Off the Battlefield and Socks

An old photo depicting men and women knitting socks flashes before my mind’s eye. Young and old, men and women, the wounded. Knitting socks was a way to support the troops of World War I. Today a trip to Walmart can easily supply a package of cotton socks. Wool socks, sturdy and durable might take a bit more searching to find, but a visit to a good sporting goods store, especially one selling skiing supplies, will do the trick. The days when proper foot care required handmade socks are long gone, and with the passage of time the memory of the dedicated service provided by the sock makers has faded. It is estimated that sixty-five million men were mobilized to fight in WWI, and each soldier would have needed socks as he went to war, and then more socks to replace the ones worn out from long marches or damp trenches. On the home front, knitting campaigns called people to action. Idle hands at home meant soldiers on the battlefield would suffer.

The technological advancements of the early 1900s did not eliminate the need for handmade socks, and as the world entered a second war, the patriotic call again went out for more socks. However, technology had made war so much more destructive. The bombing campaigns of WWII left towns in rubble and displaced an estimated sixty million Europeans. When the war ended, the hardships of war did not. Basic essentials for survival were still in desperate need. The infrastructure destroyed by military campaigns had to be rebuilt before the suffering could end. Battlefields had to be cleared and communities reestablished. Unfortunately, the humanitarian efforts of busy hands and caring hearts ran into political roadblocks. Decimated nations could not process and deliver the goods effectively. A care package from a long-distant relative or a long-distance friend had an easier time getting through to a family in need than did the large scale aid from relief organizations.

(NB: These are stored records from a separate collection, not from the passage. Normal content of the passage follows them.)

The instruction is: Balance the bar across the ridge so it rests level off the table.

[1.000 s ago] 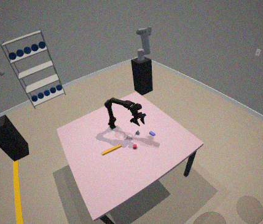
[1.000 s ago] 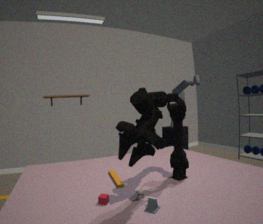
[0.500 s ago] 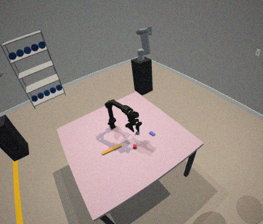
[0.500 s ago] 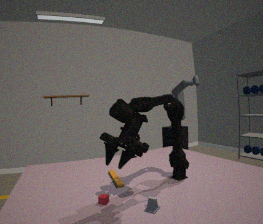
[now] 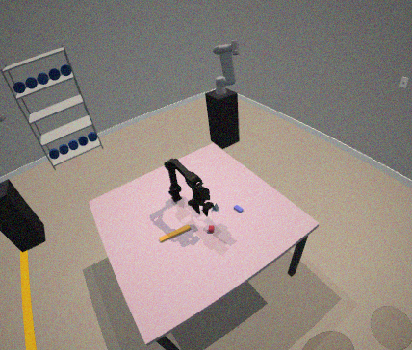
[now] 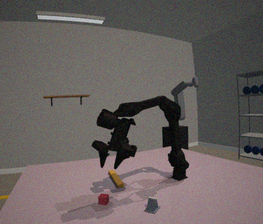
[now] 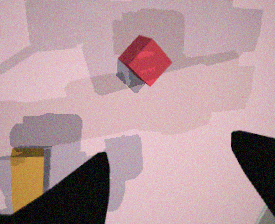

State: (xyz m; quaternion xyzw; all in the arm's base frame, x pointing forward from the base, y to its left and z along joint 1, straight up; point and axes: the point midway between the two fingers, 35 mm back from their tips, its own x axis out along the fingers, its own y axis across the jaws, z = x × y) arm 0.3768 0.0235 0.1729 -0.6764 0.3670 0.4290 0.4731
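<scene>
The yellow bar lies 90 mm behind my gripper tip, 190 mm to the right of it and 130 mm below it. Also, from my gripper tip: red cube 40 mm ahead, 20 mm to the left, 120 mm below; then blue block 280 mm to the left, 130 mm below.
</scene>
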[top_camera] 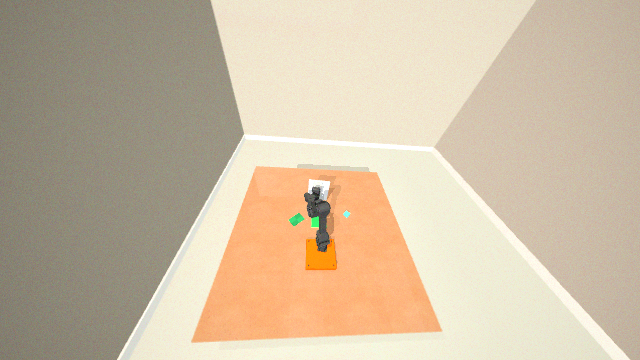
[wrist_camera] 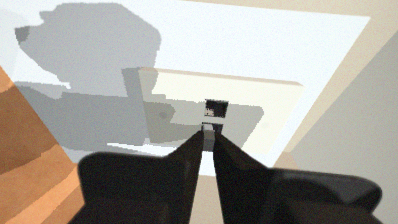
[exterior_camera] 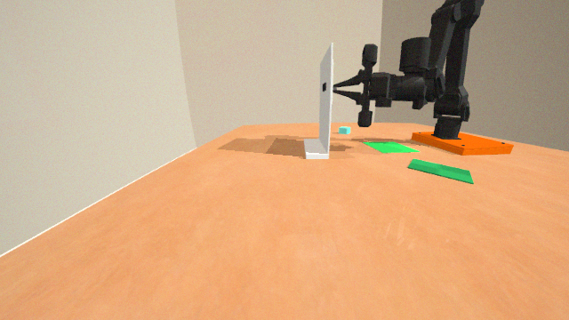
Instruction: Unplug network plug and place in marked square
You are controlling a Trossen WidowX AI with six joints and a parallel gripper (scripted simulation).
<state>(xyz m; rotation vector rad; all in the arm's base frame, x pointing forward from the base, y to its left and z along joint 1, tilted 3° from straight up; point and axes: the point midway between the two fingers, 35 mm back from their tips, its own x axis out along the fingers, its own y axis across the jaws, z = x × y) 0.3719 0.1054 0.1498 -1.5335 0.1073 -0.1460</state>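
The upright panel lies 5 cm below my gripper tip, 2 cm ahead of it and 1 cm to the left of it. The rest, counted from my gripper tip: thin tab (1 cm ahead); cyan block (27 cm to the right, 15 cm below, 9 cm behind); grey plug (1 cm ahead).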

By the end of the twentieth century, handmade socks were a novelty rather than a necessity, and nations had learned valuable lessons about both the effects of war on and off the battlefield, and the need for post-war recovery efforts to eliminate humanitarian crises once war had ceased. As the century ended, the severity of war had not necessarily diminished, but the percentage of the population directly affected by war had. War still displaced, disrupted, and decimated local populations, but seldom reached the distant homelands of the foreign nations providing military support for weak governments. Therefore, the patriotic call to serve those who sacrificed and suffered in the name of liberty, freedom, or national interest was easily drowned out by the pleasurable distractions of life in a homeland untouched by war. By the end of the twentieth century, war, much like homemade socks, was a novelty rather than a reality – something other people might do, but not something that had a place in the modern, fast-paced, safer world many were sure the new century would bring.